La manifestation, à laquelle participaient aussi des immigrés chinois, a traversé plusieurs quartiers dont le très cosmopolite Hillbrow, où vit une forte communauté africaine: coiffeurs nigérians, vendeurs à la sauvette mozambicains, restaurants éthiopiens.
- 'Vive l'Afrique!' -
Acclamant les marcheurs depuis les balcons, des résidents criaient «Vive l'Afrique!» et prenaient des vidéos.
«Celle-là, je vais la mettre sur Facebook pour montrer aux gens que les Sud-Africains sont contre la xénophobie», affirmait Alazar Tasse, un commerçant éthiopien de 38 ans installé depuis 12 ans en Afrique du Sud.
Il a fermé son échoppe pendant une semaine par peur des agressions. «J'ai rouvert lorsque le roi des Zoulous a parlé», pour dénoncer la violence, dit-il.
Accusé d'avoir provoqué la vague de violence par des propos xénophobes fin mars, le roi zoulou Goodwill Zwelithini a affirmé avoir été mal compris et a appelé ses sujets à la tolérance et à la paix.
Accusée d'inertie face aux attaques xénophobes à répétition depuis 2008, l'Afrique du Sud a finalement décidé cette semaine d'utiliser l'armée et de conduire des descentes de police préventives.
Dans la nuit de mercredi à jeudi, police et armée ont lancé un raid contre un foyer de travailleurs dans le township d'Alexandra, l'un des plus mal famés de Johannesburg.
C'est là qu'un Mozambicain a été poignardé en pleine rue samedi. Les photos du meurtre, parues en première page d'un grand journal, ont vivement choqué le pays.
A minuit, sous l'oeil de nombreux journalistes, des dizaines de policiers ont pénétré dans le foyer, perquisitionnant chaque chambre dont les habitants ont été tirés du lit, fouillés et alignés au mur dans les couloirs.
Pour un maigre résultat: deux arrestations, l'une pour possession illégale d'uniforme de l'armée et l'autre pour trafic d'alcool.
Si la situation semble se normaliser dans le pays, notamment dans la ville portuaire de Durban où les violences avaient débuté avant Pâques, des milliers d'étrangers ont cependant quitté les townships.
Les uns ont commencé à regagner leurs pays, Zimbabwe, Mozambique et Malawi notamment. Les autres ont rejoint des camps provisoires, ou trouvé refuge hors des quartiers dangereux.
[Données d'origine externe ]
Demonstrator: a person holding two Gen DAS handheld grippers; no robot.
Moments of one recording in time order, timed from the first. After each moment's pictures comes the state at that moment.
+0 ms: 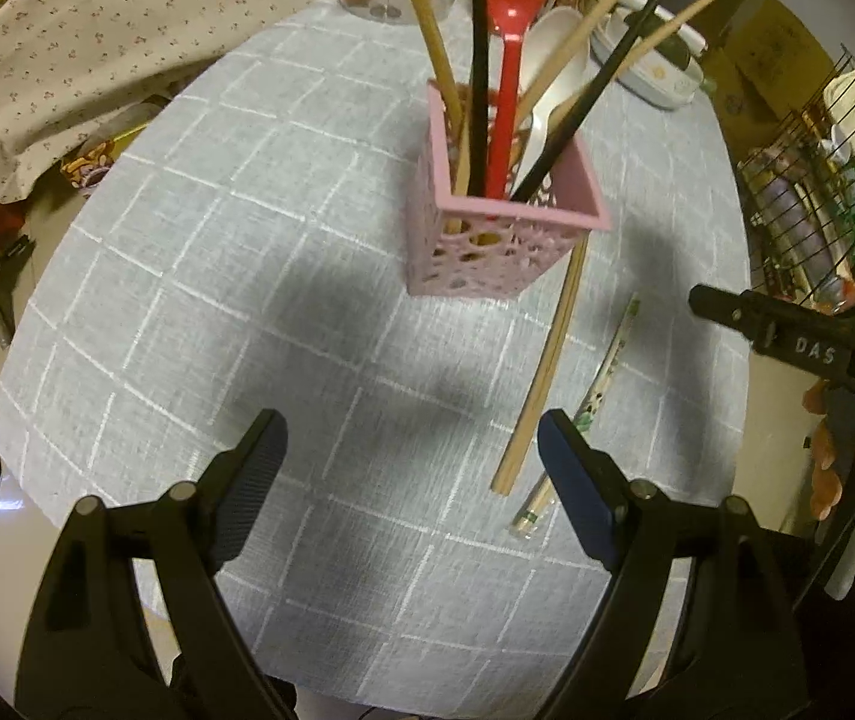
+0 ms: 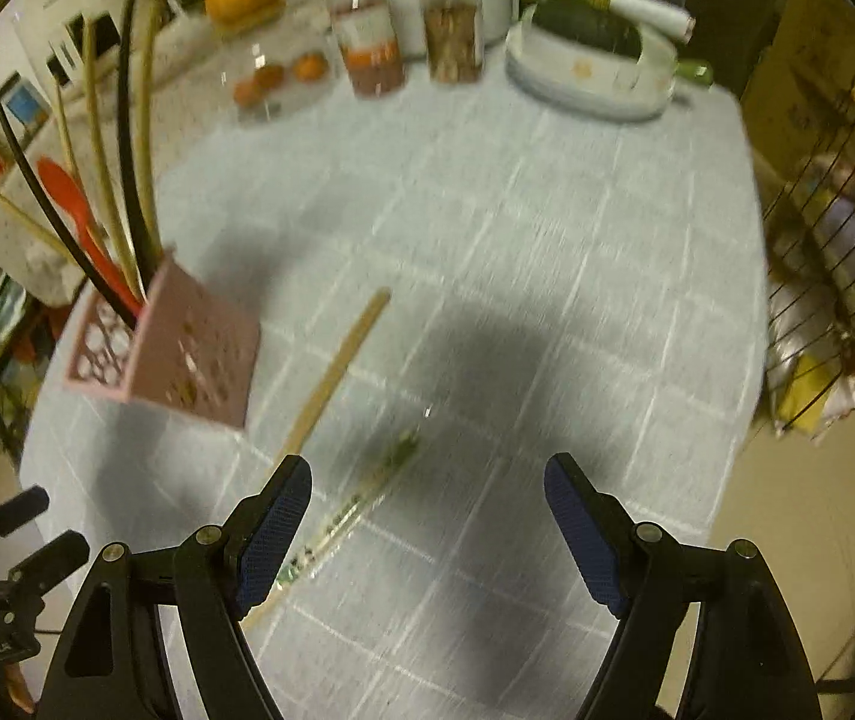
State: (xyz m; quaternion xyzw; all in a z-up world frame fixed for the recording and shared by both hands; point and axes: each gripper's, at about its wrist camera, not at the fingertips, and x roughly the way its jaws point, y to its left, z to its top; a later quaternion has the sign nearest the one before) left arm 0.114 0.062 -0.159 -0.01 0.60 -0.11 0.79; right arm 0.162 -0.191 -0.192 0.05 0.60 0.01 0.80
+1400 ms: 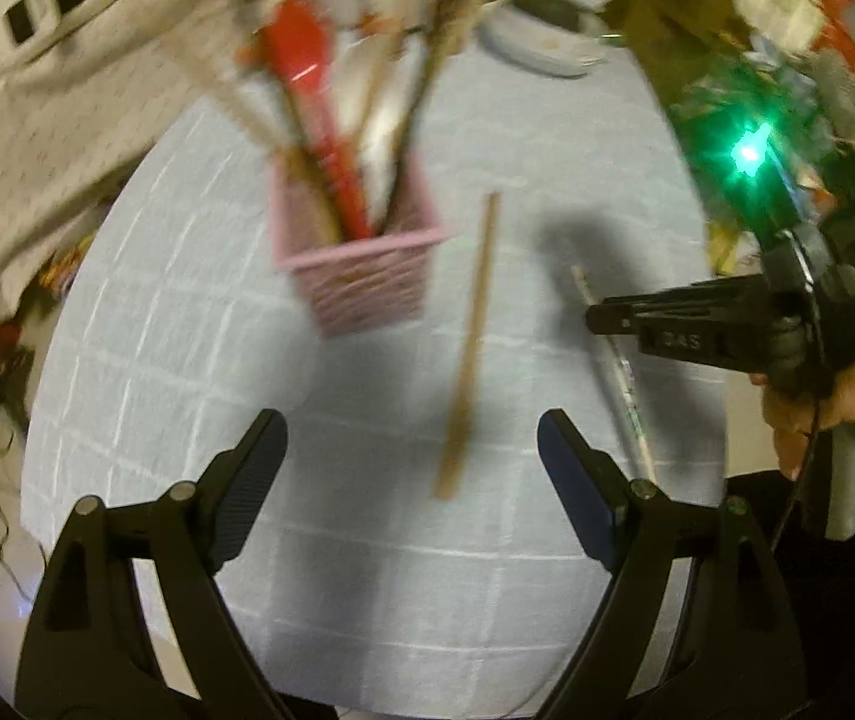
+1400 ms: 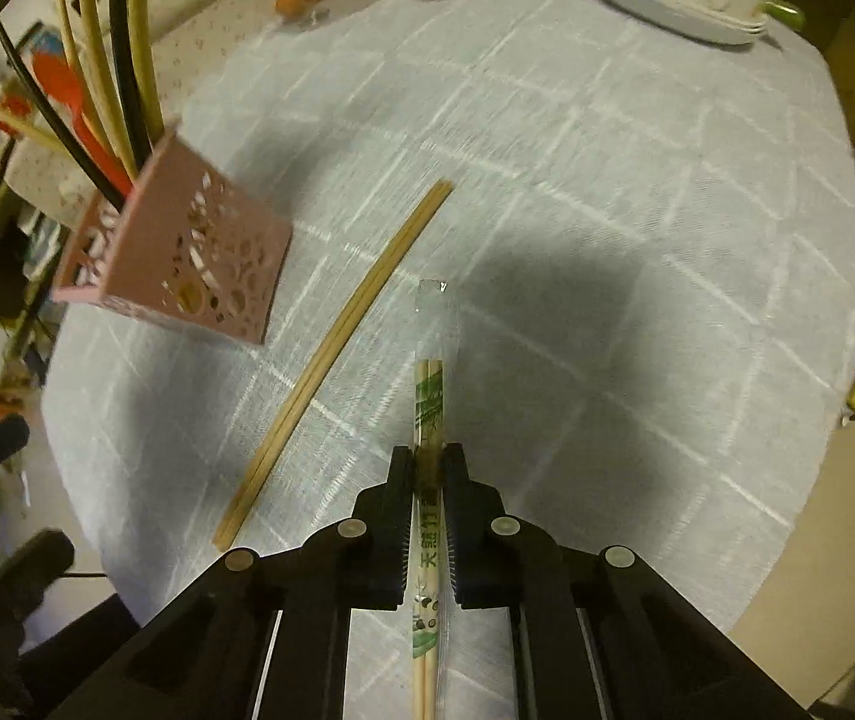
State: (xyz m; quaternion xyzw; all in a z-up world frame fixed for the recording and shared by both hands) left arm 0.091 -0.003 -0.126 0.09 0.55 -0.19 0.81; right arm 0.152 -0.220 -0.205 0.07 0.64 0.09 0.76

Cette semaine, le président Jacob Zuma a tenté de reprendre l'initiative et de donner des gages à la communauté internationale et notamment aux pays africains, dont proviennent la plupart des victimes.
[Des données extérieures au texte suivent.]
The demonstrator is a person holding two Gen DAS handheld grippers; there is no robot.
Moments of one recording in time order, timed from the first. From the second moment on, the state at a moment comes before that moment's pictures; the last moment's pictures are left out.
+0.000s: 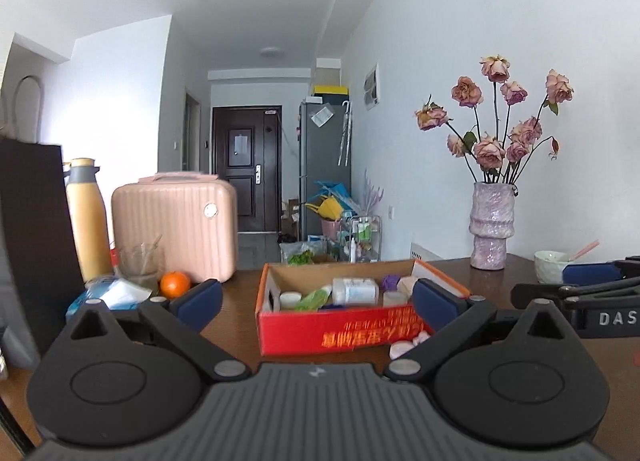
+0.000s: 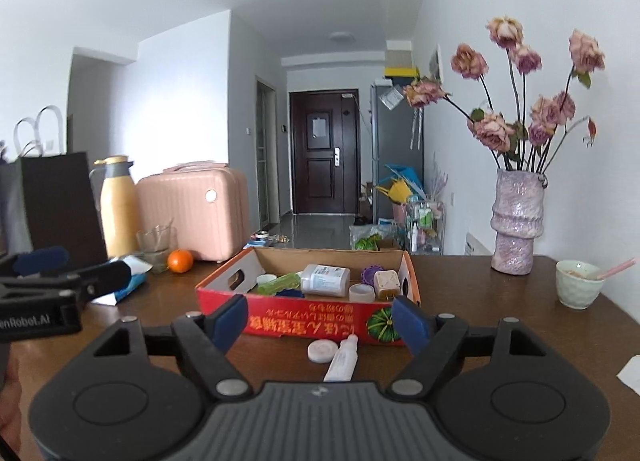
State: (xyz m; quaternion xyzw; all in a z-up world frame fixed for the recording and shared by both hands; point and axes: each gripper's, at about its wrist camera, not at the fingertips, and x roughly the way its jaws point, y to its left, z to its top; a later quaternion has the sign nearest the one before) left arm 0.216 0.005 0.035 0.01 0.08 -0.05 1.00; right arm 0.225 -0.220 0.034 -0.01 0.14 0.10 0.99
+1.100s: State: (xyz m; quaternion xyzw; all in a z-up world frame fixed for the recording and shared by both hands) left arm 0.203 0.012 -0.020 0.00 0.17 -0.06 0.98; right arm 0.207 -0.222 -0.016 -0.01 0.19 0.11 0.97
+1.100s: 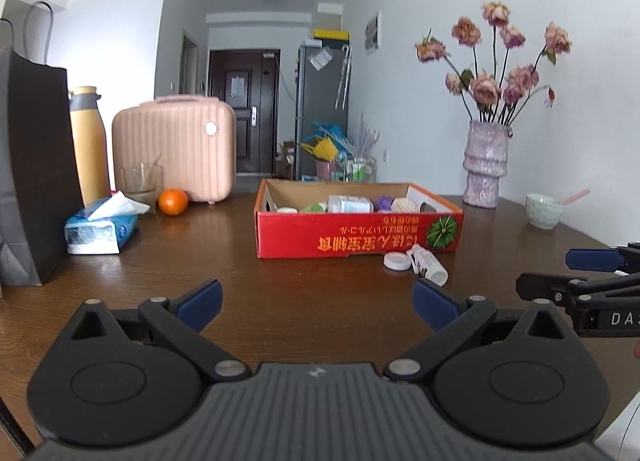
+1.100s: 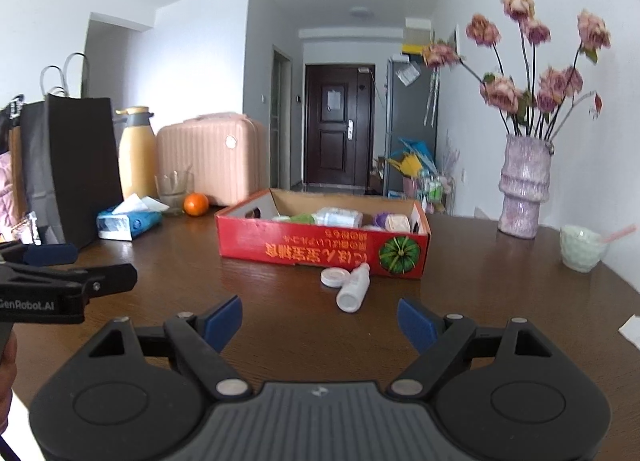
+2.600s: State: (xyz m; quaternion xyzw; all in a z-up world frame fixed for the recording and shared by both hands) left arm 0.479 -0.108 -0.078 0.07 0.36 -0.17 0.92; right arm 0.454 -0.273 -0.077 0.04 0.36 0.08 0.93
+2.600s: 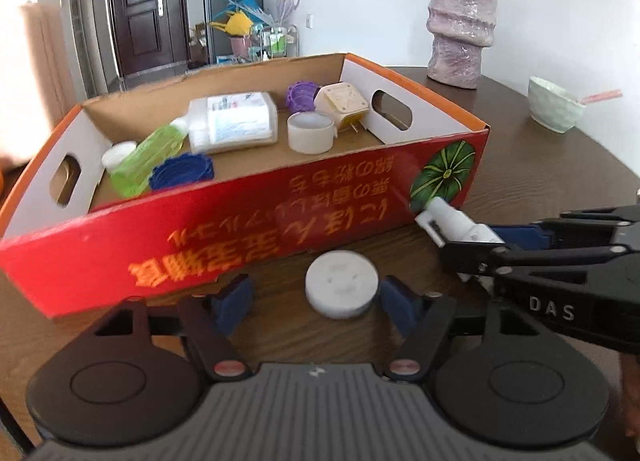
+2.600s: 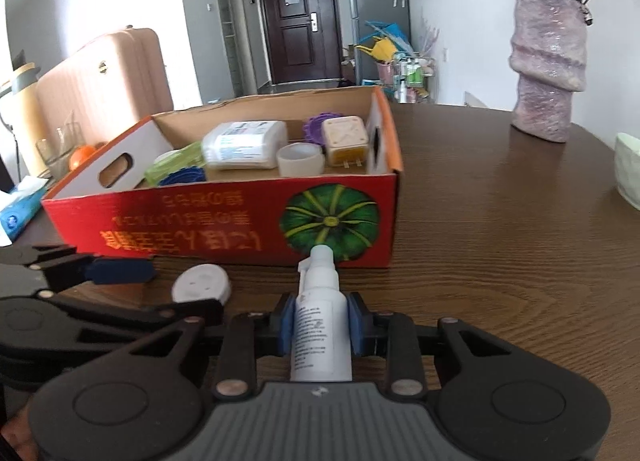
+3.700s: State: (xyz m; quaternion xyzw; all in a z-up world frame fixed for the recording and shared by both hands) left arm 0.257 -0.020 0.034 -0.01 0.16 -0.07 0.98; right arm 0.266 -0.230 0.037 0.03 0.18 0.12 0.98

Mercredi, il a affirmé vouloir s'attaquer sérieusement aux questions d'immigration, alors que le système administratif actuel est accusé de créer des bataillons de sans-papiers faute de traiter les dossiers dans les délais.
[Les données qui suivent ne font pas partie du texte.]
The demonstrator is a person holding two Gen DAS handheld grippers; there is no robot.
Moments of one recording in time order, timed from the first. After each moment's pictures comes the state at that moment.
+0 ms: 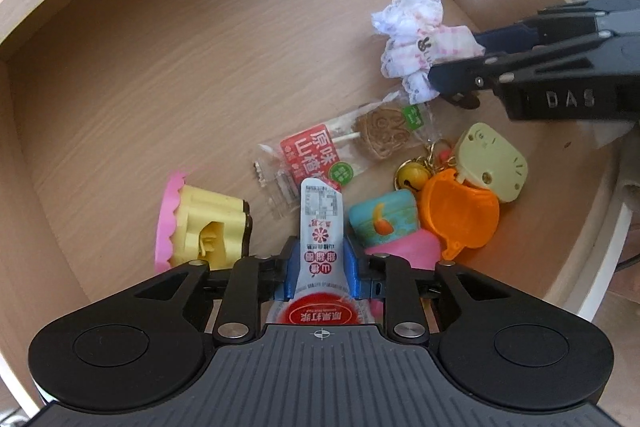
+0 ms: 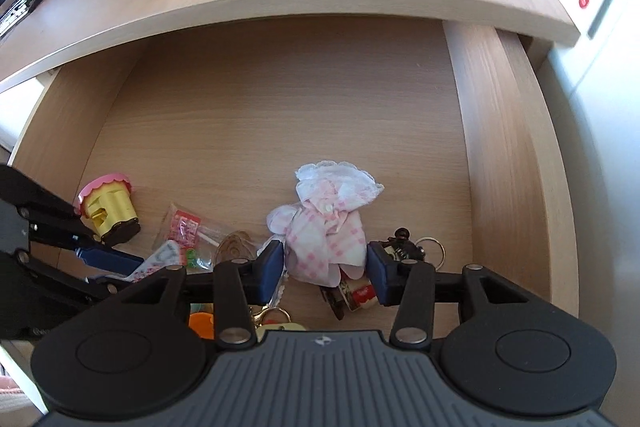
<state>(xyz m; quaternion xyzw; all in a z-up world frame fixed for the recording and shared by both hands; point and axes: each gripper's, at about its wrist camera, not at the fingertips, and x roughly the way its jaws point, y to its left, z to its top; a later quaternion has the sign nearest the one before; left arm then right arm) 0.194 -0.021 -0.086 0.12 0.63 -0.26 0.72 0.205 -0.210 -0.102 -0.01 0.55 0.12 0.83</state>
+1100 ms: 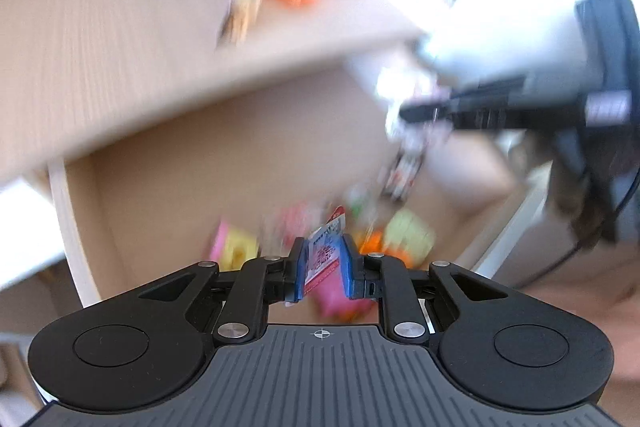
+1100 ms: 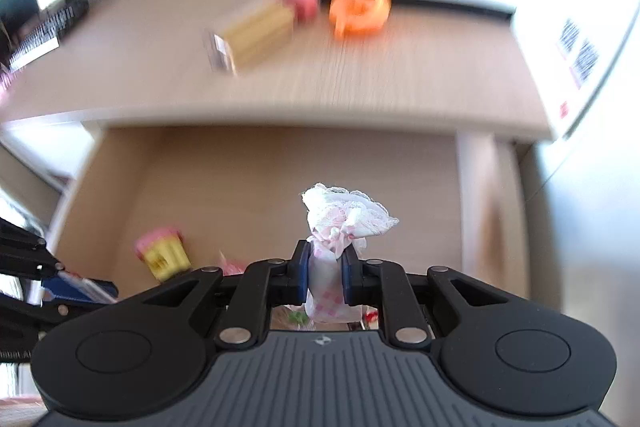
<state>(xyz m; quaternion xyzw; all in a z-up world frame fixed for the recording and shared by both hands) 0.160 0.025 0.053 0.01 0.51 -0.28 0.82 0.197 -0.205 -0.027 -0.01 0.49 0.15 0.86</state>
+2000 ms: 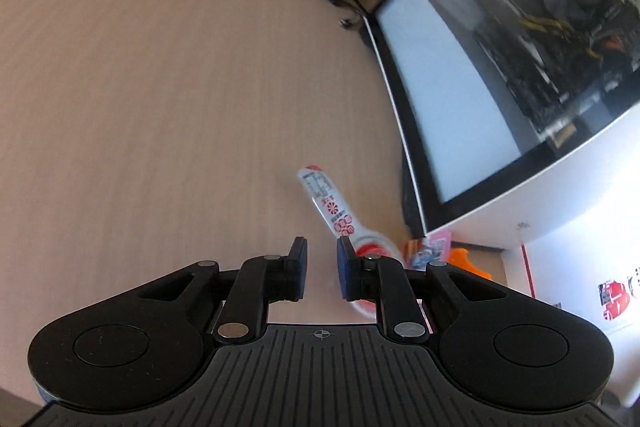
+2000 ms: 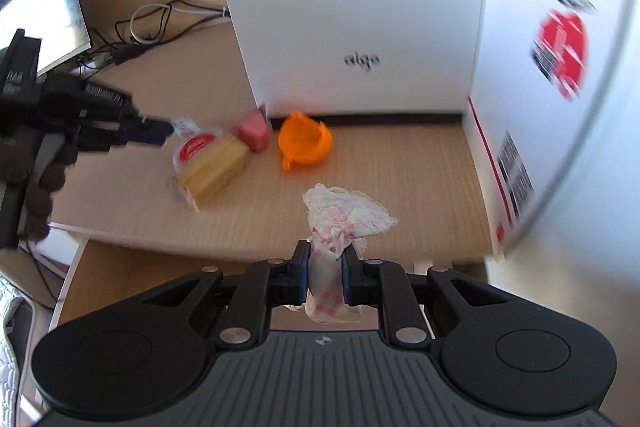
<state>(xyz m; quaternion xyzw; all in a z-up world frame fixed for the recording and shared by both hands) 0.346 0.113 0.040 -0.26 0.44 -0.10 0.85 0.261 -0.221 0.017 0.01 0.41 0.12 0.90</state>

Sur fond de frustrations sociales de la majorité noire et de culture de la violence héritée de l'époque de l'apartheid, la violence xénophobe est un problème de taille dans le pays.
Plus de 350 étrangers ont été tués depuis 2008, selon le Centre des migrations africaines de l'université du Witwatersrand, à Johannesburg. Et l'écrasante majorité de ces crimes sont restés impunis.